From Matt's description of how he used it daily, his Pilot sounded a wonderful tool for tracking a schedule and keeping loads of contact information handy. I had a chance to play with Matt's Pilot for a while and hear how popular they had become at the European Space Agency where he worked at the time.

That positive first impression stayed with me, When I got back to the States, I saw Pilot 1000s being liquidated for $99 at MacWarehouse. On a whim, I decided to buy one, reasoning that the 30 day money-back gurantee it came with would allow me to get my $99 back if things didn't work out. Needless to say, within a few days I'd fallen in love with my little gray hunk of plastic, using it for all sorts of things. There was no way my Pilot was going back.

From that humble Pilot 1000 with 128k of RAM, I added the Pilot 5000 upgrade board myself (that was a great upgrade), then moved to a PalmPilot Personal for myself and my then girlfriend (now wife) Gail, because of a great closeout deal I found. I was always amazed that these little devices had about the same amount of power as the original Macintosh and even ran on similar Motorola processors. I loved that I could do so much with my Pilot, that it could easily go a month on a set of AAA cells and that it was incredibly portable.

I can remember buying a Palm Modem and how exciting it was to grab my email on the PalmPilot, using SmartCode's Handstamp email client at work. I had a spare phone line at the design firm where I worked, so it was easy to plug in at lunch and grab my emails, or send a little love note to Gail using the PalmPilot and modem. I also loved the feeling of sitting in bed on a Saturday morning with my PalmPilot and modem, surfing the web in text mode with good ol' Palmscape. Ok, so this sounds really geeky and low-tech now that I have a WiFi network, but at that time (1998) it was way cool! :-)

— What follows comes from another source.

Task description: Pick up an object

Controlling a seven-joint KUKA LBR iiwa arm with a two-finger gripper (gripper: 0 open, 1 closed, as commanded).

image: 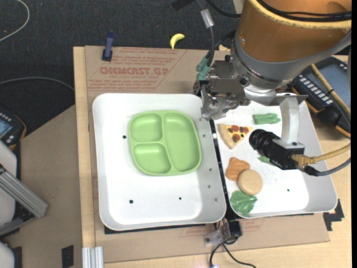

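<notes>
Big and orange, the robot arm [290, 21] reaches in from the right. Its jaws [215, 108] hang low over the gap between the two bins, and I cannot tell if they are open or closed. Just beside them, in the right bin [312, 197], lie a pizza slice [233, 134], a cookie [250, 181] and a green leaf [243, 202]. A green plate [165, 143] sits in the left bin [111, 166].

A brown bench board [139, 71] printed with red lettering is seen from above — two shallow white bins are set side by side on it, left bin [111, 166] touching right bin [312, 191].
</notes>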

I also remember one hardware hack quite fondly: converting a Newton keyboard to work with my PalmPilot. Someone on the net had figured out the pinouts of the Newt keyboard's cable and had posted a schematic on their site and links to a home-brewed keyboard driver. I bought a Newton keyboard and a spare Palm Sync cable and with my electrically-inclined father's help we built our own PalmPilot keyboard. I loved that thing! I wrote many emails and a few travelgoues using that rig. In fact, it may still be in use today.

The late 90's were an exciting time to be a Palm user. It seemed that weekly, if not daily, new applictions would appear at PilotGearHQ (later to become PalmGear) that provided some new groundbreaking step forward. MemoWare offered hundreds of e-texts for Palm users, and the Pilot-PDA mailing list was born by the Palm community. That amazing list (which still runs today, with many original members) enabled users around the world to comminicate with each other, share new apps and solve Palm-related problems.

As for software, I still remember some of the more amazing software titles, like Hackmaster, a watershed app because it unleashed many amazing hacks to the basic Palm OS. Rich Bram's Doc enabled Palm users to read full e-books on any PalmPilot in compressed form. C.E. Stewart Dewar's Datebk blew away the stock Datebook app with more features that anyone could ever use in a lifetime of use. Handyshopper made grocery shopping a breeze. Smartdoc opened a new door to editing Doc texts right on my Palm (a great compliment to the Newt keyboard). Brainforest let me organize my projects in trees, with tasks and sub-tasks.

There were so many applications, many of which have now faded and are forgotten, but at the time were another magical part to the Palm community. It seemed that each time a new app arrived on the scene, the Pilot-PDA list would explode with comments and suggestions from people trying it out. It was very enjoyable to see the list infused with excitement like that, whether it was a new groundbreaking app, a new bit of hardware or even someone realizing how a combination of the two improved their lives. What great times!

So, what memories of the "olden days" do you have? Do you recall any applications that were groundbreaking to you that might have since faded or might be going strong? I'd love to read your comments and remember those days again from your perspective.